The list may be remarkably long, but it's not surprising at all. "Local papers are much better plugged in at the grassroots level," says S.N.M. Abdi, who authored the Bhagalpur blindings scoop for Sunday magazine in the early '80s. "We often get stories from the district-level papers." Why, then, are these publications rarely in the news in the manner that the national English-language dailies are? "The whole concept of a national daily is flawed," complains Jayanta Ghoshal, Delhi bureau chief of Bartaman . "If The Times of India and The Hindustan Times are national dailies, are we anti-national dailies? We, too, cover events from a national perspective." Says Abdi: "Stories usurped from the language press have a greater impact when they appear in the English dailies and periodicals simply because the latter carry the stories to Parliament, to politicians and bureaucrats who matter." Shahid Siddiqui, proprietor-editor of Nai Dunia , blames the powers that be: "They do not accord any importance to regional language papers, trapped as they are in their elitist mentality." Siddiqui is not surprised that the revelations of the Jain Commission interim report are being called a 'scoop' only after India Today splashed it on its cover. "The dailies and periodicals in the regional centres have been writing about it for several months but without being noticed," he adds.

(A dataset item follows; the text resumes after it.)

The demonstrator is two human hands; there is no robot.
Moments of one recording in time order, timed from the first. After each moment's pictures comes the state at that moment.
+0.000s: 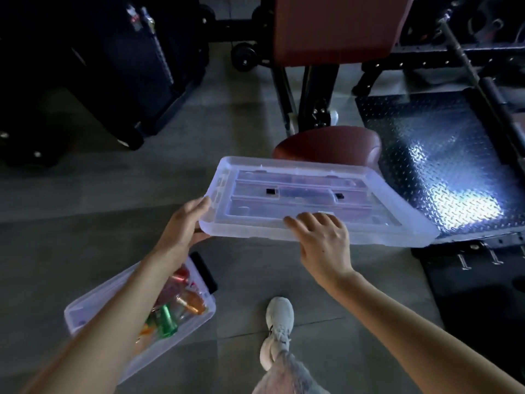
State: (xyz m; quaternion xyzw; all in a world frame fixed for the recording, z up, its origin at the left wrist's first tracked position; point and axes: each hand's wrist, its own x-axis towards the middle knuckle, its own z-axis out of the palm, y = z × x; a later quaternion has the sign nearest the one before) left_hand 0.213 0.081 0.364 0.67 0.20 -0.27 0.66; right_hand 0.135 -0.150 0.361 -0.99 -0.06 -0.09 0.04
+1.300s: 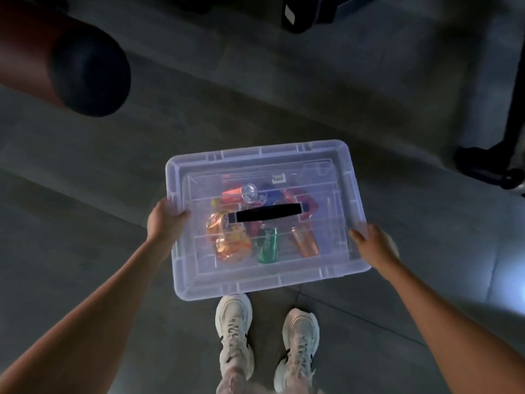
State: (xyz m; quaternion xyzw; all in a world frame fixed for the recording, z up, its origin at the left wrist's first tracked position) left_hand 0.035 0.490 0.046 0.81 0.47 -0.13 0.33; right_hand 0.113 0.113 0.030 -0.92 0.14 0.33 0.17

The history of contemporary Indian journalism is replete with such instances of miscarriage. The most illuminating case is perhaps that of the despatch that the then correspondent of Jansatta in Bhopal filed for his paper, about the threat that the Union Carbide plant in the Madhya Pradesh capital posed to the people living around it. The story was carried across six columns on a special page titled Khojkhabar Khaskhabar . A few weeks later—in December 1984—the gas leak happened, killing over 2,000 people. Publications worldwide— The New York Times , The Los Angeles Post , Far Eastern Economic Review —quoted extensively from the prophetic Jansatta report even as they sent their own men to the spot. The group's owner Ramnath Goenka, livid that Indian Express had chosen to ignore it, ordered the English daily's staff to reproduce the Hindi story. Unfortunately, the then editor B.G. Verghese couldn't find anybody who was willing to do the translation—they felt it was beneath their dignity to transcribe a report from Hindi. It was left to senior Express hand Hiranmay Karlekar to do the job.
Pride and prejudice, deep-rooted biases and hang-ups come into play when the English press lifts stories from the regional papers and refuses to acknowledge the fact. As Talwalkar points out, the national dailies often take stories carried by the regional language press and credit them to their own news service. Says Jibananda Bose of Bartaman, "We—myself and Jansatta's then Calcutta correspondent Prabhat Ranjan Deen—were the first to report that Laloo Prasad Yadav and Jagannath Mishra had been named by the CBI in the fodder scam. But does anybody care to remember?" Bartaman, with its 3 lakh-plus weekday circulation, is a major entity. Papers that are much smaller break important stories on a regular basis, but they are deprived of the exposure that should be theirs as a matter of right. Which makes it easier for the mainstream dailies and periodicals to lift ideas, repackage them and then sell these second-hand scoops as their own.
Ironically, every time a language daily uses information from an English publication, credit is duly given. "At edit meetings, I would always the name The Hindu or the Indian Express when a story they had run was to be used by Maharashtra Times," recalls Talwalkar.
That is a courtesy that English-language dailies and periodicals never seem to extend to the regional press. So, no matter which Indian regional language it is—Malayalam, Tamil, Telugu, Hindi, Bengali, Marathi or Gujarati—non-English journalists do have reason to be aggrieved. Sadly, it is their language that gets in the way of their voice being heard.